__WHAT YOU NEED TO DO__: Restate the records below word for word, and omit the images they hold.

__EXCERPTED DATA__:
_ _ _

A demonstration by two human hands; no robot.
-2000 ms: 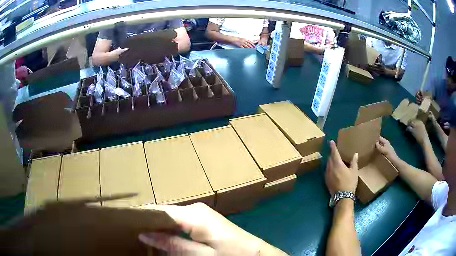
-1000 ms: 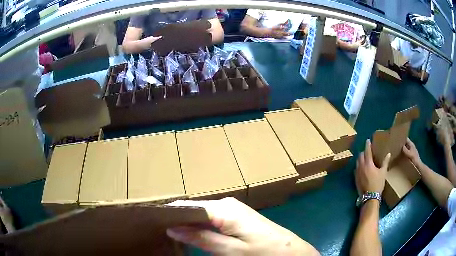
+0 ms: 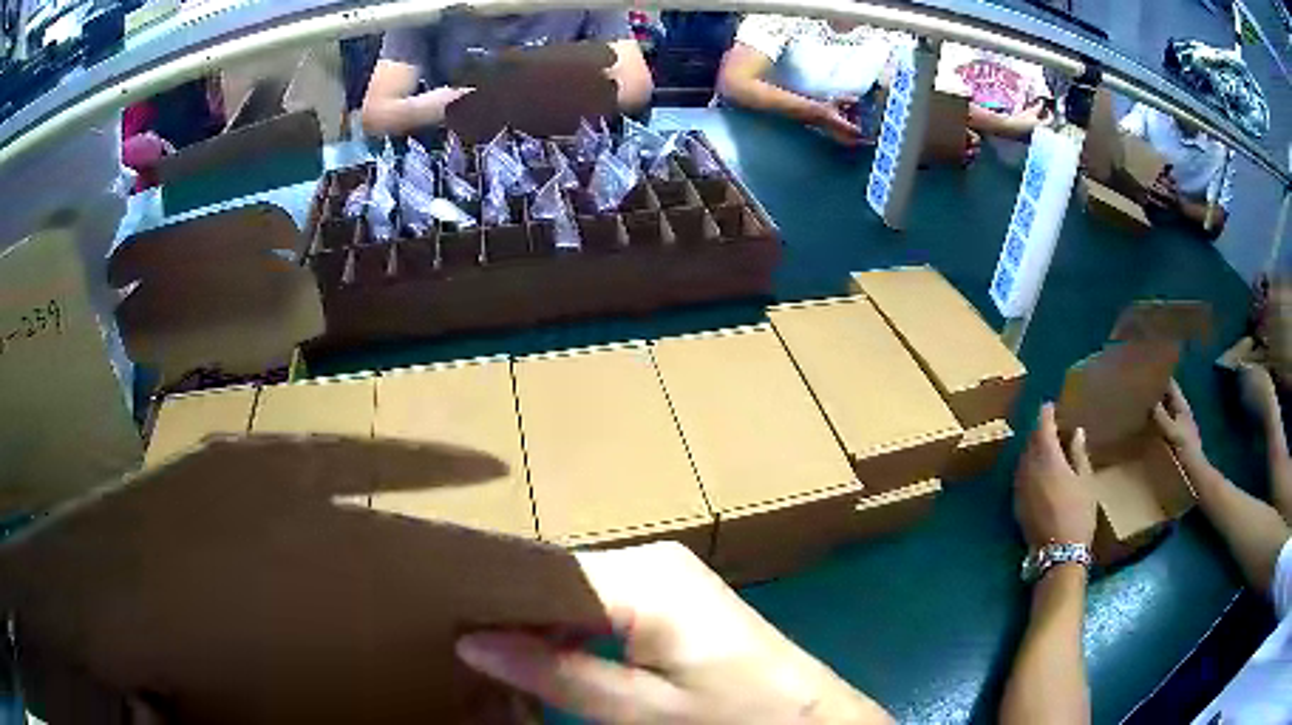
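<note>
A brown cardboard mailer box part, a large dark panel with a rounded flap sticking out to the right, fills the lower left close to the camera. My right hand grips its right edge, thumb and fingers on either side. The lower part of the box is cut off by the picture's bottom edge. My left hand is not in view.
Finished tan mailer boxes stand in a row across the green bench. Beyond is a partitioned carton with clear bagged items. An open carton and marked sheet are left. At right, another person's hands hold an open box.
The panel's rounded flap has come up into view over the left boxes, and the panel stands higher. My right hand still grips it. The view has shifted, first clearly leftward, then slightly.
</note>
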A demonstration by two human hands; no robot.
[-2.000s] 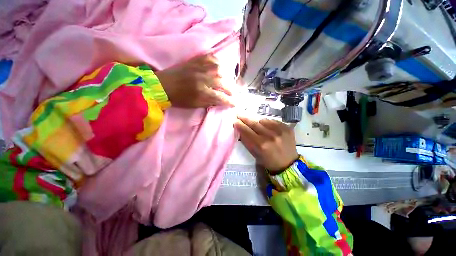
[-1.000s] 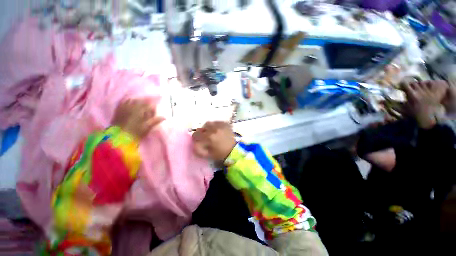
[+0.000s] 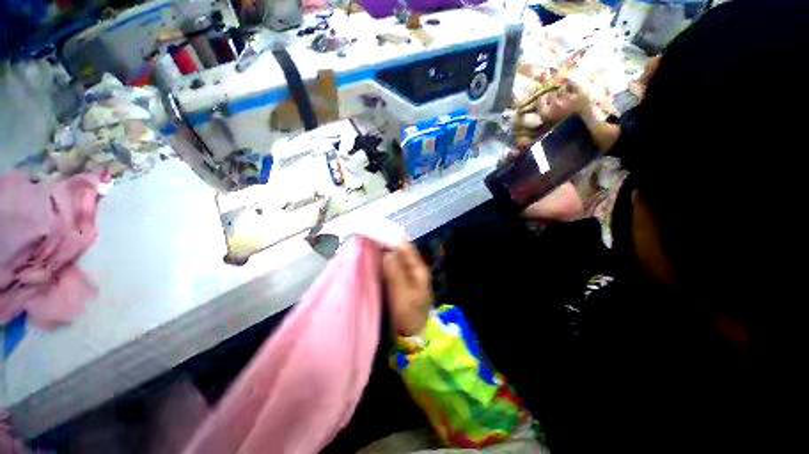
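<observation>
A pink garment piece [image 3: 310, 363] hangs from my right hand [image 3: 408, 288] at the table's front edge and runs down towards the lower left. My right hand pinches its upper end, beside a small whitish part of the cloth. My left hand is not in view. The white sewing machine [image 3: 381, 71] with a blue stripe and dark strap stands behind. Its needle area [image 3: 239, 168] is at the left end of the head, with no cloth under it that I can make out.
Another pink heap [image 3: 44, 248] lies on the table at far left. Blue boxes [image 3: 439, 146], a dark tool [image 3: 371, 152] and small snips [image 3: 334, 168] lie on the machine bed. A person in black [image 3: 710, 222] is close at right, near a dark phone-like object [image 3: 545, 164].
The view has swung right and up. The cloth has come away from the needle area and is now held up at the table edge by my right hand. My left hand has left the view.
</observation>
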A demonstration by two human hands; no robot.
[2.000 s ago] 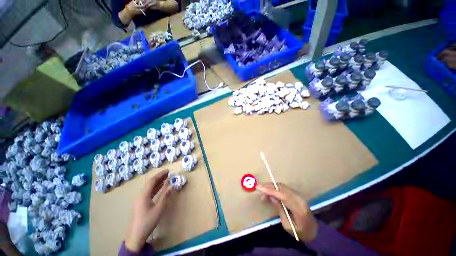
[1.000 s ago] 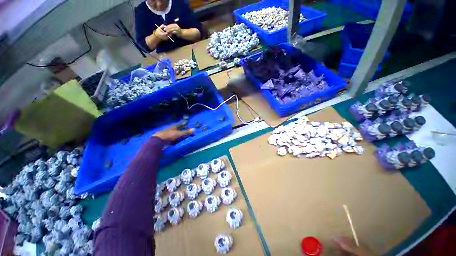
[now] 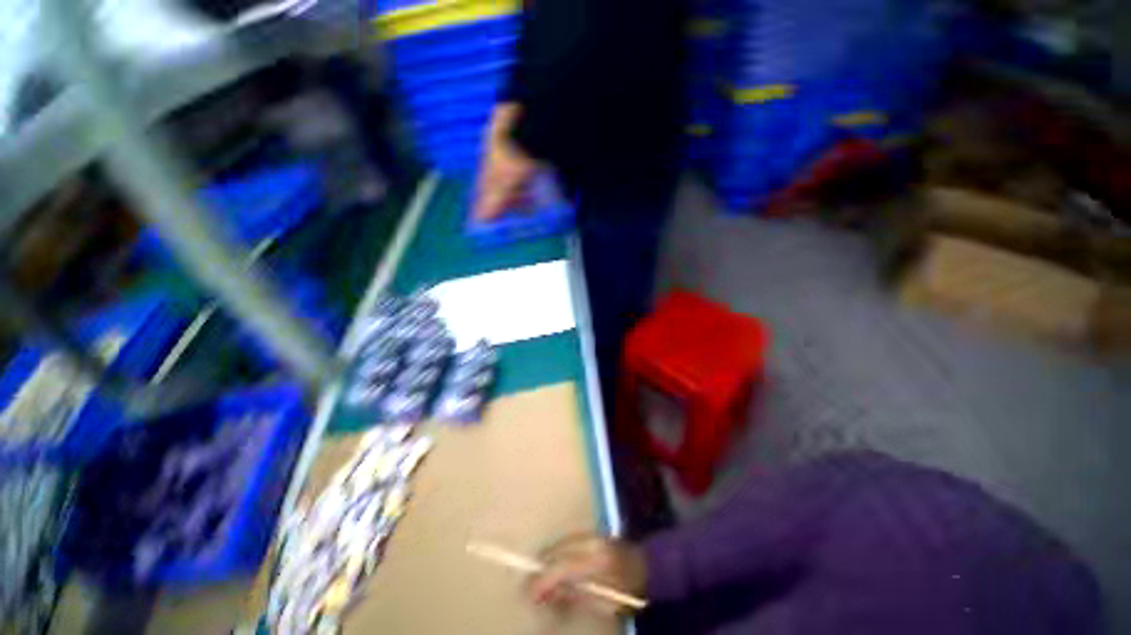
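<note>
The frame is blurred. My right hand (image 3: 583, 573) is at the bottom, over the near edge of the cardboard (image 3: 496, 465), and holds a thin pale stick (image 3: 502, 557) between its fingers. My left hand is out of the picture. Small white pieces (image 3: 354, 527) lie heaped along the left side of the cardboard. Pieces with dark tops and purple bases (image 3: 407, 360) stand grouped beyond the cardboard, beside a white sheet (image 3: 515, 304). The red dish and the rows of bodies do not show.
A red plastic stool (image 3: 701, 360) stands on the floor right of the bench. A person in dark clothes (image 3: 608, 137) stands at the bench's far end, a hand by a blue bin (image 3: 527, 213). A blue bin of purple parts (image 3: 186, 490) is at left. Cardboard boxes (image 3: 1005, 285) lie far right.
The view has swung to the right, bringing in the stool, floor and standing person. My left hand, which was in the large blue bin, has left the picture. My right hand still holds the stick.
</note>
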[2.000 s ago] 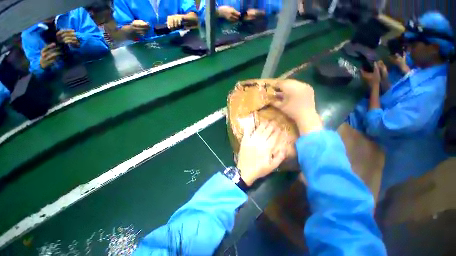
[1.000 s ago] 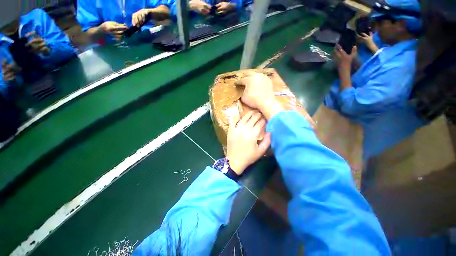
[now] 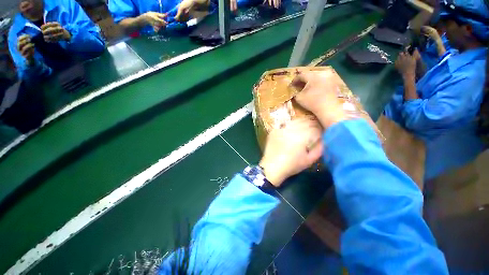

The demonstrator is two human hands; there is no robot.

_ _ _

__SOLUTION TO THIS TASK__:
A demonstration by two human hands; no robot.
-2000 ms: 
-1000 ms: 
+0 ms: 
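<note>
A brown cardboard mailer box part, a large dark panel with a rounded flap sticking out to the right, fills the lower left close to the camera. My right hand grips its right edge, thumb and fingers on either side. The lower part of the box is cut off by the picture's bottom edge. My left hand is not in view.
Finished tan mailer boxes stand in a row across the green bench. Beyond is a partitioned carton with clear bagged items. An open carton and marked sheet are left. At right, another person's hands hold an open box.
The panel's rounded flap has come up into view over the left boxes, and the panel stands higher. My right hand still grips it. The view has shifted, first clearly leftward, then slightly.
</note>
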A demonstration by two human hands; no robot.
[-2.000s] 
[-1.000s] 
[+0.000s] 
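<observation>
A pink garment piece [image 3: 310, 363] hangs from my right hand [image 3: 408, 288] at the table's front edge and runs down towards the lower left. My right hand pinches its upper end, beside a small whitish part of the cloth. My left hand is not in view. The white sewing machine [image 3: 381, 71] with a blue stripe and dark strap stands behind. Its needle area [image 3: 239, 168] is at the left end of the head, with no cloth under it that I can make out.
Another pink heap [image 3: 44, 248] lies on the table at far left. Blue boxes [image 3: 439, 146], a dark tool [image 3: 371, 152] and small snips [image 3: 334, 168] lie on the machine bed. A person in black [image 3: 710, 222] is close at right, near a dark phone-like object [image 3: 545, 164].
The view has swung right and up. The cloth has come away from the needle area and is now held up at the table edge by my right hand. My left hand has left the view.
</observation>
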A demonstration by two human hands; no robot.
[2.000 s ago] 
[1.000 s ago] 
[now] 
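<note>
The frame is blurred. My right hand (image 3: 583, 573) is at the bottom, over the near edge of the cardboard (image 3: 496, 465), and holds a thin pale stick (image 3: 502, 557) between its fingers. My left hand is out of the picture. Small white pieces (image 3: 354, 527) lie heaped along the left side of the cardboard. Pieces with dark tops and purple bases (image 3: 407, 360) stand grouped beyond the cardboard, beside a white sheet (image 3: 515, 304). The red dish and the rows of bodies do not show.
A red plastic stool (image 3: 701, 360) stands on the floor right of the bench. A person in dark clothes (image 3: 608, 137) stands at the bench's far end, a hand by a blue bin (image 3: 527, 213). A blue bin of purple parts (image 3: 186, 490) is at left. Cardboard boxes (image 3: 1005, 285) lie far right.
The view has swung to the right, bringing in the stool, floor and standing person. My left hand, which was in the large blue bin, has left the picture. My right hand still holds the stick.
</note>
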[2.000 s ago] 
[1.000 s ago] 
[now] 

The demonstrator is two human hands; there is no robot.

No further output is needed for the exercise.